Assignment
Check each line of the listing for the word "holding" and report the ones that have it.

^^^^^^^^^^^^^^^^

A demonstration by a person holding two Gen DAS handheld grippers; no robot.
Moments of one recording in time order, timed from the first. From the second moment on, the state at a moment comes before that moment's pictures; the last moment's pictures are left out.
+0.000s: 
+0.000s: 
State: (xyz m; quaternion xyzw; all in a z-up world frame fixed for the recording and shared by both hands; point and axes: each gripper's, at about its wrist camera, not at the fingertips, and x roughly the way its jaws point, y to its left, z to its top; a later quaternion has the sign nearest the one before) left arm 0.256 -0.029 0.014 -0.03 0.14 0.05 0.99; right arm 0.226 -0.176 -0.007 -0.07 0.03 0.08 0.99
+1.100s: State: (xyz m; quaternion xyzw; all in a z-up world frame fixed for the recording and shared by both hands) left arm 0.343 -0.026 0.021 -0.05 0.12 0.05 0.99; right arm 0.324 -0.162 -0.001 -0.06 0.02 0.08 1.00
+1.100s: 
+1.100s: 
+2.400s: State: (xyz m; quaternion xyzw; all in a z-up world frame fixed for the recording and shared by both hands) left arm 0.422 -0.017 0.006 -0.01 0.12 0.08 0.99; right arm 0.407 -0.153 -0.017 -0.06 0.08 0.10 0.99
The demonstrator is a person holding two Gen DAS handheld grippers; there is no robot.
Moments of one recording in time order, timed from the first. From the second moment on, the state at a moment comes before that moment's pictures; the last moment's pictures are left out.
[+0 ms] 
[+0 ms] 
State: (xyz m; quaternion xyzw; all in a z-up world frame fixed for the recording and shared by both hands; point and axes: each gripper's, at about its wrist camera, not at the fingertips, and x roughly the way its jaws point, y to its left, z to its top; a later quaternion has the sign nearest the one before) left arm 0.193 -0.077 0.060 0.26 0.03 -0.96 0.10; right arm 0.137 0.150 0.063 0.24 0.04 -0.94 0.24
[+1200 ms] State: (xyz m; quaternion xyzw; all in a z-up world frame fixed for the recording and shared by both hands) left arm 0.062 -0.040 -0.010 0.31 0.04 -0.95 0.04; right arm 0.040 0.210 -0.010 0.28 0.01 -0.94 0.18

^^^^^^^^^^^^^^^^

Task solution
A demonstration by a person holding two Gen DAS handheld grippers; no robot.
The demonstrator is a person holding two Gen DAS handheld grippers; there is no robot.

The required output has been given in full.